__Task to complete__: State how many lines in the following entries hold the word "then". The reply is that number only.

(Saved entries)
_ _ _ _ _ _ _
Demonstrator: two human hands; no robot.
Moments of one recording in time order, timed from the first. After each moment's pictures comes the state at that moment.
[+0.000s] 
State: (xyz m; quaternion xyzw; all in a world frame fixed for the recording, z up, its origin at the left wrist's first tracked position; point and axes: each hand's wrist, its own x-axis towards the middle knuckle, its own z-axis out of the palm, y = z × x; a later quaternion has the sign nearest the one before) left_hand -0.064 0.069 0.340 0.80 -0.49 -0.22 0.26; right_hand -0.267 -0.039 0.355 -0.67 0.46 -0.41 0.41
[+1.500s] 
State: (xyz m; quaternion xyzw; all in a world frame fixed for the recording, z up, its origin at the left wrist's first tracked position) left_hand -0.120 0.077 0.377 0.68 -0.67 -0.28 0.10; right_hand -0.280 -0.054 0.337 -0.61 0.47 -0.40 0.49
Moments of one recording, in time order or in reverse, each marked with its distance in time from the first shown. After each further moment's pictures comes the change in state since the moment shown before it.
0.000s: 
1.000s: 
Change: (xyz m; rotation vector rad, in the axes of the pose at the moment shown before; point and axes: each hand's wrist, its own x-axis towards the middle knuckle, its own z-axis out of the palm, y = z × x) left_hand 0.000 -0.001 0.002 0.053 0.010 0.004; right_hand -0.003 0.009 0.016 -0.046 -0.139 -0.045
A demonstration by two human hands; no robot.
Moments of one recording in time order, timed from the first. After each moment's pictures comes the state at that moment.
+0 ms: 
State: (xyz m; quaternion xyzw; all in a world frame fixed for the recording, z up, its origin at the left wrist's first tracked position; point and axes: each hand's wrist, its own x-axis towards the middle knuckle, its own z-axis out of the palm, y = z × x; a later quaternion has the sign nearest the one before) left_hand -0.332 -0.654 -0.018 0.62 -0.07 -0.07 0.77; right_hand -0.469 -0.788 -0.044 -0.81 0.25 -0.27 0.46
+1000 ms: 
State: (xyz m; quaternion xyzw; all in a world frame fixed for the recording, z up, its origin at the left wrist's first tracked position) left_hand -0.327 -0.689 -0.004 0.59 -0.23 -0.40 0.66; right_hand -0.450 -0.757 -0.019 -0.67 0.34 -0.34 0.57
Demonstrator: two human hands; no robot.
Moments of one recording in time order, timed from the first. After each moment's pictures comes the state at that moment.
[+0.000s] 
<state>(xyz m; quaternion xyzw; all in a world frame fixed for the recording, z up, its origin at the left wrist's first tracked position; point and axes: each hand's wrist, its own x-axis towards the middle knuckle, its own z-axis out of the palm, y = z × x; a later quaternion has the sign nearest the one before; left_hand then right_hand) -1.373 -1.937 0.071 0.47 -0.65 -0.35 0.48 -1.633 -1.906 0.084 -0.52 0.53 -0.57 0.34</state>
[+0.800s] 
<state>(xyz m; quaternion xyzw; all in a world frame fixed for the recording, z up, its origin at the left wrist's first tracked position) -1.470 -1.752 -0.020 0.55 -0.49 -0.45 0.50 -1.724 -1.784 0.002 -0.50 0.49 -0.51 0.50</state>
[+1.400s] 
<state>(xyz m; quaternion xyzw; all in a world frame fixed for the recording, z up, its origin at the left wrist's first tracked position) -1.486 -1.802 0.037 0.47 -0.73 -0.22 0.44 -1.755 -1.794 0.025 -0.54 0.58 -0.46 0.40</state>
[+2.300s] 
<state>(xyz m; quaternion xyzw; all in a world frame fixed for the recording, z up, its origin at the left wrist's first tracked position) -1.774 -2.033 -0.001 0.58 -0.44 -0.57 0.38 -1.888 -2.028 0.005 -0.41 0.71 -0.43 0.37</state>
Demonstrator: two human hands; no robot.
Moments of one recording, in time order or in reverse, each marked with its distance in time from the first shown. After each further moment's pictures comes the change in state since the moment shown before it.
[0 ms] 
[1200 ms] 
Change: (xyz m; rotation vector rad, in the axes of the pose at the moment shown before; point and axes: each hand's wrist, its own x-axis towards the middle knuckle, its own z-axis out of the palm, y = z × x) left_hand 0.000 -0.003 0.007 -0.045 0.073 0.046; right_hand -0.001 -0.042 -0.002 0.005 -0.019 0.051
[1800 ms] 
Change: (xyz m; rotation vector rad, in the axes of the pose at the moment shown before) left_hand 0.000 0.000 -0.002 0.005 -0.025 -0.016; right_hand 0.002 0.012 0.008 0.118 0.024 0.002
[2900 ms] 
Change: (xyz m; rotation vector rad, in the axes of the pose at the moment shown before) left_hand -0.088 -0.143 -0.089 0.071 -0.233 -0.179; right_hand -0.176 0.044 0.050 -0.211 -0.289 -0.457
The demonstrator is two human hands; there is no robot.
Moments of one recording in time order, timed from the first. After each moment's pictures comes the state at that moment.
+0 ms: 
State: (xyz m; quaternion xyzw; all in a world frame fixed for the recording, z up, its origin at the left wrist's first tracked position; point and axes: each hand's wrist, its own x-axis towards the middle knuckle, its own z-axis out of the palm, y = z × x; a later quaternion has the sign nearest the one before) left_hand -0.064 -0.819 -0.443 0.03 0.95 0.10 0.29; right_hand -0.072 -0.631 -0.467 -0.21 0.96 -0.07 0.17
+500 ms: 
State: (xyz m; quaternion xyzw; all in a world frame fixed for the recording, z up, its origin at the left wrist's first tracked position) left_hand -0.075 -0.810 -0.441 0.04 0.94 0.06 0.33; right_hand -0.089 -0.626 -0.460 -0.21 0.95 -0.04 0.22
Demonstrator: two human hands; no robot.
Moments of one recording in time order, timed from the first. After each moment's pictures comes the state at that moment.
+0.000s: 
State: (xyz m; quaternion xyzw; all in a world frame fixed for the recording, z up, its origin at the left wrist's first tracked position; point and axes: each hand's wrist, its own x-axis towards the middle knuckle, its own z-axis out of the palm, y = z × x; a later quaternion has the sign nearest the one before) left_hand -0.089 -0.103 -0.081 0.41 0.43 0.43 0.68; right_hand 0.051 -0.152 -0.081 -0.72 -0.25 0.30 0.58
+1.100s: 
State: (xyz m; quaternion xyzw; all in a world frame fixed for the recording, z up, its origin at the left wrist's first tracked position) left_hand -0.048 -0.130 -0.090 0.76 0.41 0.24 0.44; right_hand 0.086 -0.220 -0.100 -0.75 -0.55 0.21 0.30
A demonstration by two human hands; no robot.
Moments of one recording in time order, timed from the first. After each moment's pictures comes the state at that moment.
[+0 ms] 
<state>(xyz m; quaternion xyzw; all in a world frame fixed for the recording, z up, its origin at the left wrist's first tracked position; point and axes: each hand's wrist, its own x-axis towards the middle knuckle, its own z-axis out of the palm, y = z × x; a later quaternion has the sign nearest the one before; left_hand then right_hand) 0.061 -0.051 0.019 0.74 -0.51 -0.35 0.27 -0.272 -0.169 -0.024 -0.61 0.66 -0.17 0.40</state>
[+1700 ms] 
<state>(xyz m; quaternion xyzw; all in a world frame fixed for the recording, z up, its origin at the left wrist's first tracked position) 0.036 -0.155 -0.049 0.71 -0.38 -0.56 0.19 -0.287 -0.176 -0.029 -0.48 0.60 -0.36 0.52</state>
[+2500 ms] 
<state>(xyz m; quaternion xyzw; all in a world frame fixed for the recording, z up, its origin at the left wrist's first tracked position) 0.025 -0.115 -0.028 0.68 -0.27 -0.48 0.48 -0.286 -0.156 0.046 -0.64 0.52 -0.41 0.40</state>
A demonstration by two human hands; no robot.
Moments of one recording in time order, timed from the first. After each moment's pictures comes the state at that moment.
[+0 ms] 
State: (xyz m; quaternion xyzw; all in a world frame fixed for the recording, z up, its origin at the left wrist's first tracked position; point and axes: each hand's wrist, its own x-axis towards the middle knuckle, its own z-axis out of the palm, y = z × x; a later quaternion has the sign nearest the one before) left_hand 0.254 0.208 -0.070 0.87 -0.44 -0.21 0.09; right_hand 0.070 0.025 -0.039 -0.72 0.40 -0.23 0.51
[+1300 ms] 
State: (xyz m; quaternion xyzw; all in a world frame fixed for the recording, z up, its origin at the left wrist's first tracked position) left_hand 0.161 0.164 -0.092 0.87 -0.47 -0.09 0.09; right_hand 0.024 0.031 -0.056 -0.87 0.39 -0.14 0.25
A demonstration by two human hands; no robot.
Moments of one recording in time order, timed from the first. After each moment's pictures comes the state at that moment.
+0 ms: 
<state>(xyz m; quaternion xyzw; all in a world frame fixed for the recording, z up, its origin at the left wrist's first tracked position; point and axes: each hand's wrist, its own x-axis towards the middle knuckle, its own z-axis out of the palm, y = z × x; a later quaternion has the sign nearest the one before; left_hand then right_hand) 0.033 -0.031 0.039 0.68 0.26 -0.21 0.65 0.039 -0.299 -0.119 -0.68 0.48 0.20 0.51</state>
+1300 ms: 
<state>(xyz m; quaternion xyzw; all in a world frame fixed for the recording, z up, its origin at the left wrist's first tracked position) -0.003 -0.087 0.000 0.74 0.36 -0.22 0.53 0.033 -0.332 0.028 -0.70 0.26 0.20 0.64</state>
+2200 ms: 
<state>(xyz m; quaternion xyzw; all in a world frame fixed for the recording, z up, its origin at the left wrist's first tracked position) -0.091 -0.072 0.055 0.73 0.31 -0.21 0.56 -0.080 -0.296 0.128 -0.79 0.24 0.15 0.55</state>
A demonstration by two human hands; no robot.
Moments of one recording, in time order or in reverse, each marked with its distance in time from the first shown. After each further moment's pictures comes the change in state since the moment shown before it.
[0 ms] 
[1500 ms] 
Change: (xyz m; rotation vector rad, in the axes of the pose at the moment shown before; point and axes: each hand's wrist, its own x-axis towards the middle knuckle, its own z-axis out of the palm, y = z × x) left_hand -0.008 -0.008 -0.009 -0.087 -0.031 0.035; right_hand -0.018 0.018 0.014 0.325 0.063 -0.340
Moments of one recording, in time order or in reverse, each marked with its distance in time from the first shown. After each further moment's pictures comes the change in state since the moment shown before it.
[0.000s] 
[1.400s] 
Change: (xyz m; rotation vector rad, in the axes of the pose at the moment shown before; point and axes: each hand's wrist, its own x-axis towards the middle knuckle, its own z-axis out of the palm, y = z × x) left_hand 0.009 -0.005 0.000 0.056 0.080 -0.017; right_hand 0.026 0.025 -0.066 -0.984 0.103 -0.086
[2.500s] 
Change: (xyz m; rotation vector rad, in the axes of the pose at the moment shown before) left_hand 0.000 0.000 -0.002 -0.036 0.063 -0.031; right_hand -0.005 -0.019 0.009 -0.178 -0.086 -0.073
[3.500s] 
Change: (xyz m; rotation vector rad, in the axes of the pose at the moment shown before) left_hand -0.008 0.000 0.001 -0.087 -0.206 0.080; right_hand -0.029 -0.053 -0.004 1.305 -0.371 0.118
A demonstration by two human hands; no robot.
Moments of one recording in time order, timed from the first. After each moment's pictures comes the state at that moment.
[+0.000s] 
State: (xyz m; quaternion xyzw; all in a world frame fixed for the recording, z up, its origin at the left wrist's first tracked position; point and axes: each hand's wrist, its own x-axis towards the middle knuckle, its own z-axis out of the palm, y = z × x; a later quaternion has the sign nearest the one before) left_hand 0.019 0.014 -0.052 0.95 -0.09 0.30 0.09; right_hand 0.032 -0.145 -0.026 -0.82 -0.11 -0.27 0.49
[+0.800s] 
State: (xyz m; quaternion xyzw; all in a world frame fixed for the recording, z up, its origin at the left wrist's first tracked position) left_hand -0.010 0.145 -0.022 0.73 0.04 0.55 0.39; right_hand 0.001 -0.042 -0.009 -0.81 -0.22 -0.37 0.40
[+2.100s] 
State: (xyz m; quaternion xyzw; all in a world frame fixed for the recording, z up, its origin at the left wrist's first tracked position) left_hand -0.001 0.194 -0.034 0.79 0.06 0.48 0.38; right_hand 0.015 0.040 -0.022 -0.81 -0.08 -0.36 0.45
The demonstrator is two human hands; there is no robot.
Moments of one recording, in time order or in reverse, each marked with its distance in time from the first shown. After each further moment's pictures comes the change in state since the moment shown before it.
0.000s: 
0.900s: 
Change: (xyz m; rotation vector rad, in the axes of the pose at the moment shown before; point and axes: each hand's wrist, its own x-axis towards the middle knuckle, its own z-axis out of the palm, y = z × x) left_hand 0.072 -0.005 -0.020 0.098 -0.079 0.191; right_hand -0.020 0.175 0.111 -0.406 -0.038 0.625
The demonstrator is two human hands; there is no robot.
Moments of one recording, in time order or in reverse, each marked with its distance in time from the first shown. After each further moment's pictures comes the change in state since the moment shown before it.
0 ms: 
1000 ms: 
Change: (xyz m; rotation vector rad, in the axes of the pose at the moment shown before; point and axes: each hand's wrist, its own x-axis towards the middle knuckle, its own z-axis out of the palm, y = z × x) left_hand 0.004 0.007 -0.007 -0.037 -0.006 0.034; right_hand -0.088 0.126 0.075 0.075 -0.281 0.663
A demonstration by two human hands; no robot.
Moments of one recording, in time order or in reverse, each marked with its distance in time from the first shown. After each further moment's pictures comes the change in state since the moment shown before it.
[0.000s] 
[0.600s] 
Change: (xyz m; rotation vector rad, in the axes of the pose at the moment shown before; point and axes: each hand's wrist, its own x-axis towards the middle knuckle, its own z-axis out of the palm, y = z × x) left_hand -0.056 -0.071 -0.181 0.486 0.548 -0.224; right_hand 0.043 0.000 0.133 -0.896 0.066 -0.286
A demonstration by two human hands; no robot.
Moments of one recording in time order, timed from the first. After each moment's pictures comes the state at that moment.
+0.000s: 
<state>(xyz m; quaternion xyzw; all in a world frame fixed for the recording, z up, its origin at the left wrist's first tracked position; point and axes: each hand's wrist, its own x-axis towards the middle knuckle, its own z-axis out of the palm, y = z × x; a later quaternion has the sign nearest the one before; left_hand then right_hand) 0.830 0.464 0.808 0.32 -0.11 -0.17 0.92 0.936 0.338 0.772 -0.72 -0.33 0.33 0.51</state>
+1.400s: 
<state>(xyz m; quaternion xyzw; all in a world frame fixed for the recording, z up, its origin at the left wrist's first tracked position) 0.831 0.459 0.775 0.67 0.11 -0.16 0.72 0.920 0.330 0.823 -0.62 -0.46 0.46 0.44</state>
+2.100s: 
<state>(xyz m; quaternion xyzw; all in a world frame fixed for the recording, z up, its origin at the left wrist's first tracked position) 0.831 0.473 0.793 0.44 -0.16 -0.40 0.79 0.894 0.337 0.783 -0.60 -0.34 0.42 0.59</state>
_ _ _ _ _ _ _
__Solution to the exercise__: 4